[[ RECORDS FOR THE EXERCISE, beginning ]]

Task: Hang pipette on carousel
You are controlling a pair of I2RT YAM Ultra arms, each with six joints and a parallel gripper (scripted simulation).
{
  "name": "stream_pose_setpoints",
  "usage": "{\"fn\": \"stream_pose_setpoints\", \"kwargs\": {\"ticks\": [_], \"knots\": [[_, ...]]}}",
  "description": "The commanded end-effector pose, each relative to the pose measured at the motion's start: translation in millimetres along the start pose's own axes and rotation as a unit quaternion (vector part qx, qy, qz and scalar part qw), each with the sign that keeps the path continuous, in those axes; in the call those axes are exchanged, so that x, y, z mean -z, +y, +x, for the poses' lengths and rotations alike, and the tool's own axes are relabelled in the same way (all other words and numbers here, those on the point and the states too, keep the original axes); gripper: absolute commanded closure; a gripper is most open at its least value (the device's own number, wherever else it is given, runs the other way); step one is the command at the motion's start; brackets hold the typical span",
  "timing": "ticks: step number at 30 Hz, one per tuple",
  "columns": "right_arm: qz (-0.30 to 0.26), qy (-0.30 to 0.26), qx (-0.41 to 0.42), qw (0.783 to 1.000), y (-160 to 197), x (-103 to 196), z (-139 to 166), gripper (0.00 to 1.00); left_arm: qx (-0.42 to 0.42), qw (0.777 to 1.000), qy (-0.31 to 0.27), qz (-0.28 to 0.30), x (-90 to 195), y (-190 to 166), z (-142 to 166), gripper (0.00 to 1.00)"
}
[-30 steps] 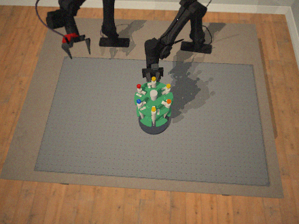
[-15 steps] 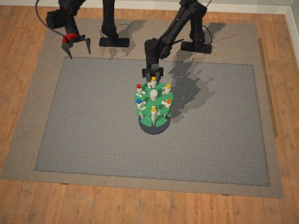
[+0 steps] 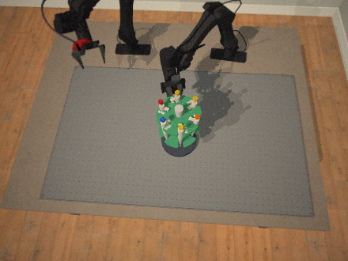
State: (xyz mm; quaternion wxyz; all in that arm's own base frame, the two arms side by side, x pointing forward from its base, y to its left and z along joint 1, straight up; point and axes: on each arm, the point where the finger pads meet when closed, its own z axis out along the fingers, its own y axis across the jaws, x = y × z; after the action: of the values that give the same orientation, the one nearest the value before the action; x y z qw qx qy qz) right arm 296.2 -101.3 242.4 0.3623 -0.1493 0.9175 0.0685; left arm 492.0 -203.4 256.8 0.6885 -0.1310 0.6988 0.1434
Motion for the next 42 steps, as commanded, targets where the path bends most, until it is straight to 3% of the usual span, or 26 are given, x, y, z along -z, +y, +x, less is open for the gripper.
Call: {"fn": "stream_pose_setpoints", "kwargs": {"ticks": [1, 28, 29, 32, 35, 42], "knots": [[0.006, -0.018, 0.013, 1.000, -2.7, 5.9, -9.1, 0.00, 0.029, 0.999, -0.015, -0.029, -4.0, 15.9, -32.2, 0.88], [0.006, -0.018, 0.013, 1.000, -2.7, 5.9, -9.1, 0.00, 0.030, 0.999, -0.015, -0.029, -4.0, 16.0, -32.6, 0.88], [0.006, -0.018, 0.013, 1.000, -2.7, 5.9, -9.1, 0.00, 0.013, 0.999, -0.006, -0.040, -1.0, 4.4, -15.0, 0.88], [0.006, -0.018, 0.013, 1.000, -2.7, 5.9, -9.1, 0.00, 0.013, 0.998, -0.006, -0.056, 0.7, 2.7, -15.0, 0.88], [0.006, -0.018, 0.013, 1.000, -2.7, 5.9, -9.1, 0.00, 0.014, 0.994, -0.006, -0.111, 1.1, 2.9, -14.8, 0.88], [0.006, -0.018, 0.013, 1.000, -2.7, 5.9, -9.1, 0.00, 0.034, 0.992, -0.012, -0.121, -2.9, 15.5, -31.8, 0.88]]}}
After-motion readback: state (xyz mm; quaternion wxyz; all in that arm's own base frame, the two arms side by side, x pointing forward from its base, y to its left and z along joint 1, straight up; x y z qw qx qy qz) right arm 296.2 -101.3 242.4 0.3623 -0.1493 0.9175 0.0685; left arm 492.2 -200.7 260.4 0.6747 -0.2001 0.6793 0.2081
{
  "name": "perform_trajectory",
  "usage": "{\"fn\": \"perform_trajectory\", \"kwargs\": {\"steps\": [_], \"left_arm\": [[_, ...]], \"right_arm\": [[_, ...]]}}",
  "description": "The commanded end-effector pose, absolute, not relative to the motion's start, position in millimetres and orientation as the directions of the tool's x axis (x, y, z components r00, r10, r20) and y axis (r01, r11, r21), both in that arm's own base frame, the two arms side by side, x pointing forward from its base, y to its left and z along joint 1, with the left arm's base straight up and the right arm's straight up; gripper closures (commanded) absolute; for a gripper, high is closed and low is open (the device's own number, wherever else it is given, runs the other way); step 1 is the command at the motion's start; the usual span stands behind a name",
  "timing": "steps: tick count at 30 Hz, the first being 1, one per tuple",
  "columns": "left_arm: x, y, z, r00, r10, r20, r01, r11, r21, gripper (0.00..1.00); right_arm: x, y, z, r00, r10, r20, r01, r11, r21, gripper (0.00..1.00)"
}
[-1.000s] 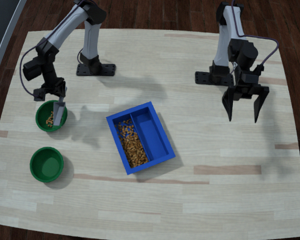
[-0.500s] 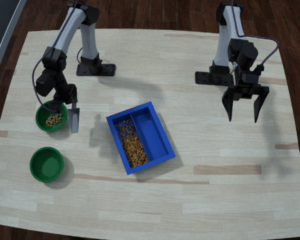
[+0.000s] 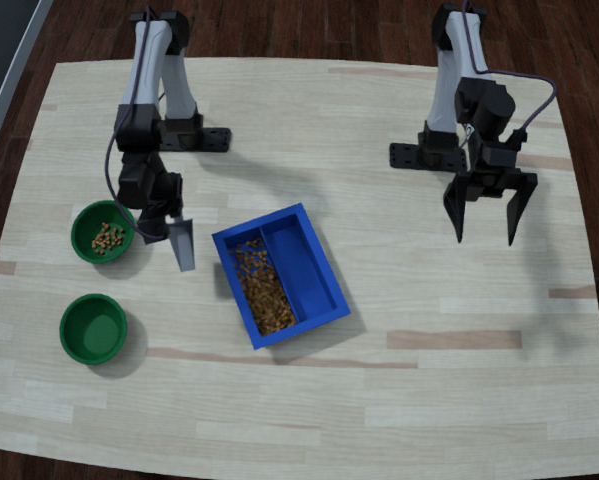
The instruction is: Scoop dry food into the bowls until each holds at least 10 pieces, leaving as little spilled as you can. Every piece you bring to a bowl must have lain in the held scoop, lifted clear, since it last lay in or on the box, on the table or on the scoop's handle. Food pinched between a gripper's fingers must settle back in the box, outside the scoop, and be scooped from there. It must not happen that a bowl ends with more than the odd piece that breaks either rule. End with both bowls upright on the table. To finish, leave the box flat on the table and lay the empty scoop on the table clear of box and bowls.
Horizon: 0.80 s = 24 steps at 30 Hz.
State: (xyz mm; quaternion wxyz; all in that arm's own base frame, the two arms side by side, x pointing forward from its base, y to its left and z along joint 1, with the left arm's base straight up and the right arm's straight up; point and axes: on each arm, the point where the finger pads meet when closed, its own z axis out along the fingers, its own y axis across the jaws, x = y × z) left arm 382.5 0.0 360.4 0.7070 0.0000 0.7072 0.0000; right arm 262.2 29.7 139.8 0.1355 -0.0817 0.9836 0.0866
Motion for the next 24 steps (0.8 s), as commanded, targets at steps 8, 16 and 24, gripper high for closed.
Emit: {"fn": "perform_trajectory", "kwargs": {"steps": [8,16,24], "left_arm": [[380.2,0.0,376.0,0.038,-0.001,-0.999,0.0,1.0,-0.001,0.0],[380.2,0.0,376.0,0.038,-0.001,-0.999,0.0,1.0,-0.001,0.0],[380.2,0.0,376.0,0.038,-0.001,-0.999,0.0,1.0,-0.001,0.0]], "right_arm": [[267.3,71.9,156.2,-0.944,-0.208,-0.256,-0.235,0.969,0.081,1.0],[259.1,119.3,163.1,-0.921,-0.306,-0.24,-0.323,0.946,0.031,1.0],[249.9,143.5,172.9,-0.899,-0.358,-0.253,-0.37,0.929,0.002,1.0]]}}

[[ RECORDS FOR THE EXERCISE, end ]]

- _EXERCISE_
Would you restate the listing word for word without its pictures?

- _COMPLETED TASK_
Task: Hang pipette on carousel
You are controlling a pair of I2RT YAM Ultra arms, each with six joints and a parallel gripper (scripted simulation).
{
  "name": "stream_pose_setpoints",
  "usage": "{\"fn\": \"stream_pose_setpoints\", \"kwargs\": {\"ticks\": [_], \"knots\": [[_, ...]]}}",
  "description": "The commanded end-effector pose, each relative to the pose measured at the motion's start: translation in millimetres along the start pose's own axes and rotation as a unit quaternion (vector part qx, qy, qz and scalar part qw), each with the sign that keeps the path continuous, in those axes; in the call those axes are exchanged, so that x, y, z mean -z, +y, +x, for the poses' lengths and rotations alike, and the tool's own axes are relabelled in the same way (all other words and numbers here, those on the point and the states too, keep the original axes); gripper: absolute commanded closure; a gripper is most open at its least value (the device's own number, wherever else it is given, runs the other way); step one is the command at the motion's start; brackets hold the typical span",
  "timing": "ticks: step number at 30 Hz, one per tuple",
  "columns": "right_arm: qz (-0.30 to 0.26), qy (-0.30 to 0.26), qx (-0.41 to 0.42), qw (0.783 to 1.000), y (-160 to 197), x (-103 to 196), z (-139 to 166), gripper (0.00 to 1.00); left_arm: qx (-0.42 to 0.42), qw (0.777 to 1.000), qy (-0.31 to 0.27), qz (-0.28 to 0.30), x (-90 to 195), y (-190 to 166), z (-142 to 166), gripper (0.00 to 1.00)"
}
[-30 steps] 
[-15 steps] 
[+0 steps] 
State: (xyz mm; quaternion wxyz; all in that arm's own base frame, the two arms side by side, x pointing forward from its base, y to its left and z along joint 1, straight up; point and axes: on each arm, the point where the finger pads meet when closed, its own z axis out along the fingers, its own y axis across the jaws, x = y × z; after the action: of the values that give the same orientation, the one nearest the value before the action; x y z qw qx qy qz) right arm 296.2 -101.3 242.4 0.3623 -0.1493 0.9175 0.0685; left arm 492.0 -203.4 256.8 0.6885 -0.1310 0.6988 0.1434
Motion for the next 42 steps, as commanded, targets where the path bends most, until it is straight to 3% of the usual span, or 26 are given, x, y, z along -z, +y, +x, less is open for the gripper.
Call: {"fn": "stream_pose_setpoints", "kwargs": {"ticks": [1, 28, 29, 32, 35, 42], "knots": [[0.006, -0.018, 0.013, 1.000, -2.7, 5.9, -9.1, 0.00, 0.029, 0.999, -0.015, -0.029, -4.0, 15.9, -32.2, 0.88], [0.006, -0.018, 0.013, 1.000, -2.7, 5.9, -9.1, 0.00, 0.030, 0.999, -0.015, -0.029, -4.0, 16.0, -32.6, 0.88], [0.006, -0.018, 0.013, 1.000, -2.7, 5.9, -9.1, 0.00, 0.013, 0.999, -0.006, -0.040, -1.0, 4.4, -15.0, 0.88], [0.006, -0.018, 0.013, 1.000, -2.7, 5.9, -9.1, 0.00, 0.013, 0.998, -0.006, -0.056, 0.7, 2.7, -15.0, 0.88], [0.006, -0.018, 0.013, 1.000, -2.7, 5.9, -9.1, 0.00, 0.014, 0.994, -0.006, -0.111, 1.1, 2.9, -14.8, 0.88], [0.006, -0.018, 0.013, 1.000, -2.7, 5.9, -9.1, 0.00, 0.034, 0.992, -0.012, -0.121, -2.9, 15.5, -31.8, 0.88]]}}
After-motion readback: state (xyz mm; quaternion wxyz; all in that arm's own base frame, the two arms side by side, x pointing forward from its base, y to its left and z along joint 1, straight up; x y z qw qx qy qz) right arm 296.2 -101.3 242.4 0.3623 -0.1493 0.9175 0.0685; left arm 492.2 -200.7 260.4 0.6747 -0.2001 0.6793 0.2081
{
  "name": "perform_trajectory",
  "usage": "{\"fn\": \"perform_trajectory\", \"kwargs\": {\"steps\": [_], \"left_arm\": [[_, ...]], \"right_arm\": [[_, ...]]}}",
  "description": "The commanded end-effector pose, absolute, not relative to the motion's start, position in millimetres and orientation as the directions of the tool's x axis (x, y, z components r00, r10, r20) and y axis (r01, r11, r21), both in that arm's own base frame, the two arms side by side, x pointing forward from its base, y to its left and z along joint 1, with the left arm's base straight up and the right arm's straight up; gripper closures (commanded) absolute; for a gripper, high is closed and low is open (the device's own number, wherever else it is given, runs the other way); step 1 is the command at the motion's start; the usual span stands behind a name",
  "timing": "steps: tick count at 30 Hz, the first being 1, one per tuple",
  "columns": "left_arm: x, y, z, r00, r10, r20, r01, r11, r21, gripper (0.00..1.00); right_arm: x, y, z, r00, r10, r20, r01, r11, r21, gripper (0.00..1.00)"
}
[-1.000s] 
[-0.500s] 
[+0.000s] 
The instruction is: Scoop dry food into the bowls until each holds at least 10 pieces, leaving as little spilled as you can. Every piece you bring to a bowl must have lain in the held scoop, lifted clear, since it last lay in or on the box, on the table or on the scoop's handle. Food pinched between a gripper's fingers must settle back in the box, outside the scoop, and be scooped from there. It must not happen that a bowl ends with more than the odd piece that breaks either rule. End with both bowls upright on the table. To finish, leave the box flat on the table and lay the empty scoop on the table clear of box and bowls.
Horizon: 0.80 s = 24 steps at 30 Hz.
State: (xyz mm; quaternion wxyz; all in that arm's own base frame, the two arms side by side, x pointing forward from its base, y to its left and z along joint 1, with the left arm's base straight up and the right arm's straight up; point and axes: on each arm, the point where the finger pads meet when closed, its own z axis out along the fingers, its own y axis across the jaws, x = y × z) left arm 382.5 0.0 360.4 0.7070 0.0000 0.7072 0.0000; right arm 262.2 29.7 139.8 0.1355 -0.0817 0.9836 0.0866
Motion for the next 24 steps (0.8 s), as commanded, targets at steps 8, 16 and 24, gripper high for closed.
Emit: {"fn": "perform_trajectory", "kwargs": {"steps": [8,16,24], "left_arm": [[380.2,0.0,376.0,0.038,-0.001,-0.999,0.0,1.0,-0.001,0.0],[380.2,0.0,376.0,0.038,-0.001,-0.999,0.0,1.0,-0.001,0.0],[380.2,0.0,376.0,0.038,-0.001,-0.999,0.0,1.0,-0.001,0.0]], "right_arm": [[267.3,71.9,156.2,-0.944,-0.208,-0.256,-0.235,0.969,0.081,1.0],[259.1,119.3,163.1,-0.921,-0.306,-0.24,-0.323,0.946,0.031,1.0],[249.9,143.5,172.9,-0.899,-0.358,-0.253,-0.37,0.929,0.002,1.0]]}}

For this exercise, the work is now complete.